We employ a support vector machine (SVM) in order to combine different features of a pixel in a Doppler OCT image, that contrasts perfusion from static tissue areas. We used three features: the intensity, average intensity in a 2x2 window and the entropy in a 5x5 window. For the entropy the DOCT image is masked with the intensity image in order to only have relevant information in the image present. This narrows the histogram and by using histogram equalization, the intensities of the flow are mapped to nearly constant values, whereas the bulk tissue becomes very grainy. This allows for the application of the entropy filter for differentiation of tissue and vessels. The features are combined by training a 1-norm SVM using a radial-basis function kernel. After training it once, it can be readily applied in order to classify new DOCT data sets. Doppler data have been measured on healthy subjects with a CMOS based fast DOCT platform operating from 30kHz to 200kHz.
We applied the procedure to in-vivo circular DOCT scans around the optic nerve head and to a volume scan of a healthy subject. The extracted quantitative angiograms are compared to those obtained with a Gaussian mixture model (GMM) that was trained on the intensity histogram of the same data that was used for training of the SVM. The GMM which is a threshold based procedure also segmented some of the phase noise and the multiple scattering.
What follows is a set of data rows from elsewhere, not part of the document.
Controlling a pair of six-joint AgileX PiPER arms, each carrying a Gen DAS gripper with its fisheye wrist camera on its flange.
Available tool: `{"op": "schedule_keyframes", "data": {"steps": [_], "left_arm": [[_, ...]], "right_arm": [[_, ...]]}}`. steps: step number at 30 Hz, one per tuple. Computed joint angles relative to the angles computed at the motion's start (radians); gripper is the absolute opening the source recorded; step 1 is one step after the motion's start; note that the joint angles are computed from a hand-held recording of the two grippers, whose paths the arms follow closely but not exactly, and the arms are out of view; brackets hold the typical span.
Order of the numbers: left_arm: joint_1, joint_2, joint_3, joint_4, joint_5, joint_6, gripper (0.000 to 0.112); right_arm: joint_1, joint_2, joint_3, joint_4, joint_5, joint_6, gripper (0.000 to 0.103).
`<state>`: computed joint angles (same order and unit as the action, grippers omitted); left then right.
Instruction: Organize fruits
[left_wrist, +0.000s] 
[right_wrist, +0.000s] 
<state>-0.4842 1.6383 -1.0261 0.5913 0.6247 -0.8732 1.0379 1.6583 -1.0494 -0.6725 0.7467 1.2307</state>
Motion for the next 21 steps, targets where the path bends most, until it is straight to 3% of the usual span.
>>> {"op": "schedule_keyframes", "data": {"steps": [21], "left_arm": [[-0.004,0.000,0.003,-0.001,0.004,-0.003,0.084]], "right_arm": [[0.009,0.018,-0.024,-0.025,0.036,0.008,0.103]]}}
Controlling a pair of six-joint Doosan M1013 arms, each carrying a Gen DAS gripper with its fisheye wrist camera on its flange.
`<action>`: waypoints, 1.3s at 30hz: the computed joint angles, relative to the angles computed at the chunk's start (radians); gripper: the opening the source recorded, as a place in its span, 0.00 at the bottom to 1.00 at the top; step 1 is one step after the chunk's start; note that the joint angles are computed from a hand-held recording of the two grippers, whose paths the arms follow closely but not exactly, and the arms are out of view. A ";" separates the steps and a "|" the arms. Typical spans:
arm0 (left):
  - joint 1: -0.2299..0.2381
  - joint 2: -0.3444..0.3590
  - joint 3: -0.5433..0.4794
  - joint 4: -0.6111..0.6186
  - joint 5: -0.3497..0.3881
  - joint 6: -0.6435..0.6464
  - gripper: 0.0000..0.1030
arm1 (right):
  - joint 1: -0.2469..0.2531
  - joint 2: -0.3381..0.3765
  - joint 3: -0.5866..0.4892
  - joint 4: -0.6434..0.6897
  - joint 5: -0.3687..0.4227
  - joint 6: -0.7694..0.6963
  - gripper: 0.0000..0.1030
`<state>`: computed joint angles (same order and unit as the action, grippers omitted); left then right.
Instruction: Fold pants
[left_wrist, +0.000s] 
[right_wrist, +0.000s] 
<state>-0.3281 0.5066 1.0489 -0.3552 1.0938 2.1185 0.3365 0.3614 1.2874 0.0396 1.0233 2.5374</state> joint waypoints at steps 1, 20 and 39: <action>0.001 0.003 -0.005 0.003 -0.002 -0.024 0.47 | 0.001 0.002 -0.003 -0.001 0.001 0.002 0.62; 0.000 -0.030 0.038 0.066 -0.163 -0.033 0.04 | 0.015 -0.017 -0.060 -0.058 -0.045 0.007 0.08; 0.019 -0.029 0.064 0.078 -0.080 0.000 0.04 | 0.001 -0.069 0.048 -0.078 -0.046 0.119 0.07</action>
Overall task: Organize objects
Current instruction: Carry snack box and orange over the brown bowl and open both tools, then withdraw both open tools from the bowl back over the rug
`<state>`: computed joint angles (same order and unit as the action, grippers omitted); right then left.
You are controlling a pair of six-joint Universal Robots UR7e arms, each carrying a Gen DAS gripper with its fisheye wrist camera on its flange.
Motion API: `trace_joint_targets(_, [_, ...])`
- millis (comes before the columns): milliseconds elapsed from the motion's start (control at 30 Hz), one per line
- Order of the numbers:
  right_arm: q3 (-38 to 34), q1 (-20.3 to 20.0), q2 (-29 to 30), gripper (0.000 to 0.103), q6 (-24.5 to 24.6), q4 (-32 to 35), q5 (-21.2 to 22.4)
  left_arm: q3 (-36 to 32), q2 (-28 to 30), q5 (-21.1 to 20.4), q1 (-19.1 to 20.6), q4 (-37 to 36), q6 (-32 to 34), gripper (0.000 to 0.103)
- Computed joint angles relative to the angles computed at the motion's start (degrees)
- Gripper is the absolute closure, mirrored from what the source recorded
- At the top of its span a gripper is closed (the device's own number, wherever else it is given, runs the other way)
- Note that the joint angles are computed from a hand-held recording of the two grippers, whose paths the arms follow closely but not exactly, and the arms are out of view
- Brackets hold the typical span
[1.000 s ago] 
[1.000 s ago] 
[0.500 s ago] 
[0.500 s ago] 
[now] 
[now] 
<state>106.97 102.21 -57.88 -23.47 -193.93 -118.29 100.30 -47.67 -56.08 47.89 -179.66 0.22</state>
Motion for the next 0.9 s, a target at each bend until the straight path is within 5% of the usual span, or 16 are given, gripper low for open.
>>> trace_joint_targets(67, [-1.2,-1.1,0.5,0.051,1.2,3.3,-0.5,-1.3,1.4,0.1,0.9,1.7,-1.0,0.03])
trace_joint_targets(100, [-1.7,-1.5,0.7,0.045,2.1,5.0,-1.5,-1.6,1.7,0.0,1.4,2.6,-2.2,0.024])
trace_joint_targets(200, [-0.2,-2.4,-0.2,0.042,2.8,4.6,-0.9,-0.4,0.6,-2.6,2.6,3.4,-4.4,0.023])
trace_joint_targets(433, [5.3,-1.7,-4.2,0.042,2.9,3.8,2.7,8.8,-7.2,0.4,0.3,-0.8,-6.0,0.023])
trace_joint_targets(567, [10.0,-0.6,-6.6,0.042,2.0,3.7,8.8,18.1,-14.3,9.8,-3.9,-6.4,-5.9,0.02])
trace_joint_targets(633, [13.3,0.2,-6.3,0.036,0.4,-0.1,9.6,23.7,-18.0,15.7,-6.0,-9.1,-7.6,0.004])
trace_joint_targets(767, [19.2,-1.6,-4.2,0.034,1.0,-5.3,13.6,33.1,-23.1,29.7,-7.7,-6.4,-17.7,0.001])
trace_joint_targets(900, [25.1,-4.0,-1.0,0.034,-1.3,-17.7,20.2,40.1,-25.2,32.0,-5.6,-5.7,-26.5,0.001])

Our proposed algorithm is more robust to multiple scattering as it takes into account spatial information around the pixels. Moreover it does not need manual intervention after training in order to find optimal segmentation results.
We apply the method to circular scans and a volume scan of a healthy volunteer and show that our method consistently performs better than other standard segmentation methods. It might be envisioned to include more features in the analysis although the danger of overfitting the SVM exists. We believe this result to be an important step towards complete automized analysis of DOCT data.